**Record extracts:**
+ + + +

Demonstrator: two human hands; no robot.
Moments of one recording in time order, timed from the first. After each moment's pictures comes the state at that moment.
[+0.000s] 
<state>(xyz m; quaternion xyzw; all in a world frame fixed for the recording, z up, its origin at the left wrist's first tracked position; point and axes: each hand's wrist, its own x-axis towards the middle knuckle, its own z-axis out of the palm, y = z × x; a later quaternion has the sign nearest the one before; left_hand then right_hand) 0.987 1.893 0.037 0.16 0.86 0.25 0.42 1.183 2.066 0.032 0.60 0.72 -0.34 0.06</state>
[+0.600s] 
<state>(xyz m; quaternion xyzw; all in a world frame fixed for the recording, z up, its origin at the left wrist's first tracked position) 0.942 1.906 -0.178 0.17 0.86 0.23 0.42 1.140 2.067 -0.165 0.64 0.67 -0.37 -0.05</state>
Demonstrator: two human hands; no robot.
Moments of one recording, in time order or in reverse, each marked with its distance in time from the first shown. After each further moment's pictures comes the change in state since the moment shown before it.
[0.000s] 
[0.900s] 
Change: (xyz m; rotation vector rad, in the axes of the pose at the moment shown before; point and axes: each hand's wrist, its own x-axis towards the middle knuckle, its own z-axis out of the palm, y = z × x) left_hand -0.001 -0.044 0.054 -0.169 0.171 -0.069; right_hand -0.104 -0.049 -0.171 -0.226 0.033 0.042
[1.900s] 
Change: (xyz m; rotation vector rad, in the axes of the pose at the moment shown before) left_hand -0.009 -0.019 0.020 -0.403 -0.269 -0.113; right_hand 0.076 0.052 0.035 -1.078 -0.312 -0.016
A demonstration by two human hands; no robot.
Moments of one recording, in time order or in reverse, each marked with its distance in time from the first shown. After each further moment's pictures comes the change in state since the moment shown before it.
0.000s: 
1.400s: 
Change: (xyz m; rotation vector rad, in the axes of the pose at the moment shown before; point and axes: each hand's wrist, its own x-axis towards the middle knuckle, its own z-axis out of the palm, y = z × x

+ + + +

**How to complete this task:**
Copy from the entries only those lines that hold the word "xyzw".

**The completed task:**
<state>(xyz m; quaternion xyzw; all in a world frame fixed for the recording, z up, its origin at the left wrist's first tracked position; point and axes: each hand's wrist, its own x-axis towards the middle knuckle, its own z-axis out of the palm, y = z × x; a later quaternion has the sign nearest the one before; left_hand then right_hand) 0.987 1.893 0.037 0.16 0.86 0.25 0.42 1.183 2.066 0.032 0.60 0.72 -0.34 0.06</state>
<state>(xyz m; quaternion xyzw; all in a world frame fixed for the recording, z up, its origin at the left wrist's first tracked position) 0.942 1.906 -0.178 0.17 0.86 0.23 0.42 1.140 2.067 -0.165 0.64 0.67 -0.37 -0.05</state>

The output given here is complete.